Most language tests are local, devised by national or regional exam boards, or by university language departments. They reflect the language needs of a particular body of students and address, in one way or another, the goals of a national or local curriculum. The tests that the ELT community is most familiar with – IELTS, TOEFL, TOEIC, FCE, PTE and all the other acronyms – represent, by contrast, a tiny minority of the English tests taken annually. They do, however, play a very important complementary role. Unlike the school and university tests, one of the key objectives of these global tests is to determine the extent to which a learner can operate in an international English environment.
This argues for a test in which a plurilingual, pluricontextual learner is assessed by being exposed to a variety of international dialects and situations. This doesn’t always happen in practice: OUP, for example, publishes separate British and American versions of the Oxford Online Placement Test. But even if the difference between the two relates mainly to accent in the Listening section, it’s difficult to visualise circumstances in the 2020s in which a language learner would be exposed only to British or American voices. Surely to be valid, a test must expose the candidate to the variety of accents they are likely to hear in real life.

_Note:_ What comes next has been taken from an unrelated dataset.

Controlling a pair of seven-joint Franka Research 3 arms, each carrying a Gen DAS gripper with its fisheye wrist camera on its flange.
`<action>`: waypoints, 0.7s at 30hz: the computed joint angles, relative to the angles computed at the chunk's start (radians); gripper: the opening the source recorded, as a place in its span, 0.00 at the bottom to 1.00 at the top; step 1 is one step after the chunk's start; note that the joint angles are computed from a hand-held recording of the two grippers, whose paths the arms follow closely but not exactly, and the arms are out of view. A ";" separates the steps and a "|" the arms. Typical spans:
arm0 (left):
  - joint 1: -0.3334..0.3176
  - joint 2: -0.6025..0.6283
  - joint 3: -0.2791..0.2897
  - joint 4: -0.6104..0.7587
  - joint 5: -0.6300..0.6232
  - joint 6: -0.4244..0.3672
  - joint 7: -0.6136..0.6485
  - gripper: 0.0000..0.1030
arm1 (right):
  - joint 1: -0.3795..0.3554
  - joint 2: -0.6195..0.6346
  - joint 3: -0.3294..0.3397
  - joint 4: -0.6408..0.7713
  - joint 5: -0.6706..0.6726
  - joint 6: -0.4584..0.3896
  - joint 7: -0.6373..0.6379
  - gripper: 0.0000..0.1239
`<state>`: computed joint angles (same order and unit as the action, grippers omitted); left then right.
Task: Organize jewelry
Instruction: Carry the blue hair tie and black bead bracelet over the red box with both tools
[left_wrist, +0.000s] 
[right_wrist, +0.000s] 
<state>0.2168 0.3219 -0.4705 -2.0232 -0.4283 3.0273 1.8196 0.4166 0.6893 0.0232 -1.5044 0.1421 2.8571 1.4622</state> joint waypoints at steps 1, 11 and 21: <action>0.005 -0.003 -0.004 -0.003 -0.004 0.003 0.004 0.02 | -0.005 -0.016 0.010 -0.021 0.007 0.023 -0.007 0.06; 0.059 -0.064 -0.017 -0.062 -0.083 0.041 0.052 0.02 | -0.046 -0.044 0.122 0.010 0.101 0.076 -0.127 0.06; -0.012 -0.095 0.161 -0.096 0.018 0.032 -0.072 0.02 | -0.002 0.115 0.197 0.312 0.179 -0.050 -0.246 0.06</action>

However, while this may be broadly true, judgements still have to be made. While most British and American accents are mutually intelligible, not all are. And what about other varieties of English? A long term Hong Kong expatriate resident can listen to a Hong Kong speaker of English and understand every word, while a visitor might only pick out one word in three. (I’ve seen it happen.) This means a Hong Kong speaker of English may be comfortably intelligible within their own community, while being unable to operate in the same way globally. (Let’s be clear, incidentally, that this is just an example: it doesn’t apply to all Hong Kong speakers, by any means.) This neatly illustrates how an accent may be appropriate in a local exam, but not in a global one. So for international tests we need to switch from the familiar metric of ‘comfortable intelligibility’ to a new metric: ‘internationally intelligible’.
Vocabulary is similar. Consider these sentences:
– My faucet is leaking. (North American English)

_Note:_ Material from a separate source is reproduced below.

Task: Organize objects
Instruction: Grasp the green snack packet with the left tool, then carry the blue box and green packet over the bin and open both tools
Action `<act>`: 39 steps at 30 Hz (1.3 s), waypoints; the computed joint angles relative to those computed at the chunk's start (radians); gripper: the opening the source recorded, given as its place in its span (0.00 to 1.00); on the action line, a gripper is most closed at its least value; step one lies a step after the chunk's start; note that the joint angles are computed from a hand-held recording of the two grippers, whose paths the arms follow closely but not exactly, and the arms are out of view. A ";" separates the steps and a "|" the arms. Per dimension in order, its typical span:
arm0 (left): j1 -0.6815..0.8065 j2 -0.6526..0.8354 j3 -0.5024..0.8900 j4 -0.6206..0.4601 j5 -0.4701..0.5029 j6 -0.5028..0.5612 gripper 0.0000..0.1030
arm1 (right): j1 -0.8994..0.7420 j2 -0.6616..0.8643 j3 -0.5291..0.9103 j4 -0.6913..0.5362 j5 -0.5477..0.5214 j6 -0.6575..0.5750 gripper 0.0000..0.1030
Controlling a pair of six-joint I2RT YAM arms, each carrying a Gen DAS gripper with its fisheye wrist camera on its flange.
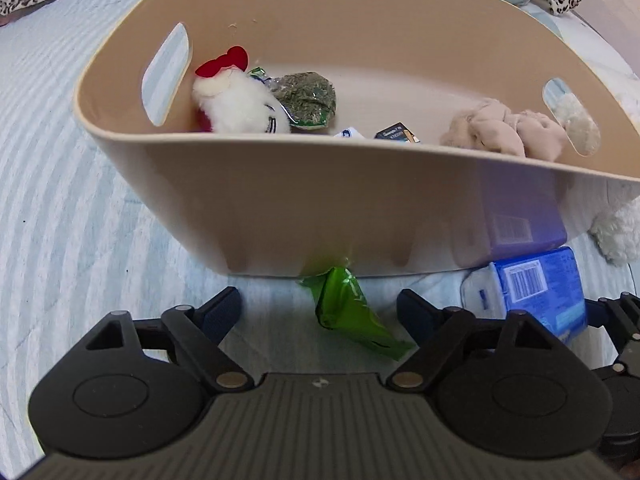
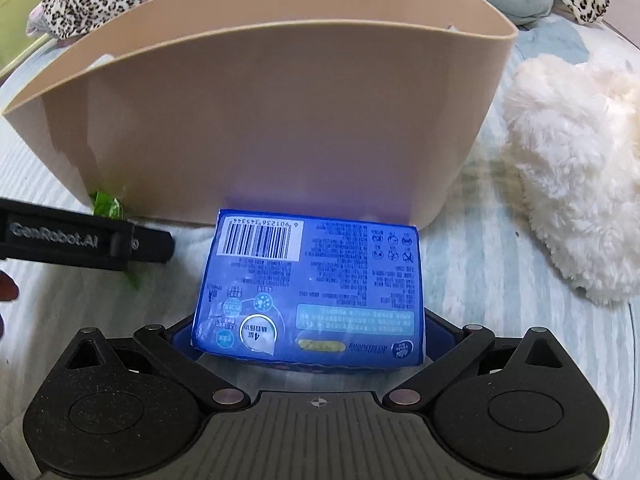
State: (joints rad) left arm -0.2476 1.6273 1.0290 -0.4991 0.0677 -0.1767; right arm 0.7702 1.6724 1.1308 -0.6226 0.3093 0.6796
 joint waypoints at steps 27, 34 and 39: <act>0.106 -0.324 -0.108 -0.103 0.079 0.170 0.19 | 0.104 -0.233 -0.068 0.010 0.115 0.043 0.89; 0.131 -0.443 -0.075 -0.153 0.075 0.229 0.19 | 0.130 -0.323 -0.045 -0.014 0.196 0.020 0.89; 0.132 -0.445 -0.018 -0.134 0.069 0.224 0.19 | 0.088 -0.336 0.022 -0.017 0.221 -0.054 0.89</act>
State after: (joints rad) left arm -0.1157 1.1823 1.0110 -0.6333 0.1368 0.0475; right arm 0.8580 1.3360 1.1527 -0.6394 0.5299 0.6256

– Let’s go and sit on the stoep. (South African English)
– Is it OK if we prepone the meeting? (Indian English)
The words in italics would be comprehensible to English speakers at the appropriate CEFR level within their own community but would not be recognised by equivalent level learners in different parts of the world. Indeed, they would probably not be understood by native speakers in other communities. It is therefore important to identify words that do not have a place in the lingua franca and to exclude them.
Issues of cultural appropriacy are well-rehearsed. As Laura Edwards explains in this post, test items need to be both culturally fair and culturally sensitive. So, if a reading topic is on the French Revolution, test takers in France are likely to have an unfair advantage over those in Indonesia. Similarly, learners in Saudi Arabia would be disadvantaged if the topic in a test item is culturally or politically taboo in their society because the subject matter forces them to engage with their feelings as well as with the language. It is generally accepted in ELT publishing that some topics are off the table.
Finally, item writers can be too keen to make their content diverse and international. To avoid needlessly engaging the critical faculties of test takers, we should avoid questions which pointlessly mix cultures. So, for example, it is jarring to locate a Disneyland in Morocco, or to have speakers with Australian accents in a dialogue clearly located in Canada. A test should aim for at least superficial authenticity.
In practice, how is an item writer to avoid all these pitfalls? Fortunately, there are a number of tools readily available. For phonology, we can use the lingua franca core to measure whether any given accent is internationally intelligible. It will tell you, for example, that in vowels, the long-short contrast is important (which will partly explain the issue with Hong Kong English). For vocabulary, we have two useful tools with which to gauge whether a lexical item is internationally intelligible: standard dictionaries and national corpora. Chambers Dictionary (UK), for example, specifies that faucet is a US term; Webster’s (US) does not include prepone at all; neither does Macquarie Dictionary (Australia) include stoep. This tells us that none of these words are appropriate in an international test of English. A corpus can be even more useful. It can, for example, show us whether a word is in current usage. And for cultural and situational issues, there is no substitute for a team of experienced editors with cross-cultural experience.
The focus of this post has been on avoiding factors which may make the test less valid or less fair, but there are positive measures that can be taken too. One approach, which applies particularly to speaking, is to give credit to test takers who are able to demonstrate ‘accommodation strategies’ (such as intelligibility, clarification, self-repair and turn-taking) – even if this is done using language that would be judged incorrect in native English (Jenkins & Leung, 2013). These measures are a topic for a future post.
References:
Jenkins, J. and Leung, C. (2013). English as a Lingua Franca. In The Companion to Language Assessment, A.J. Kunnan (Ed.).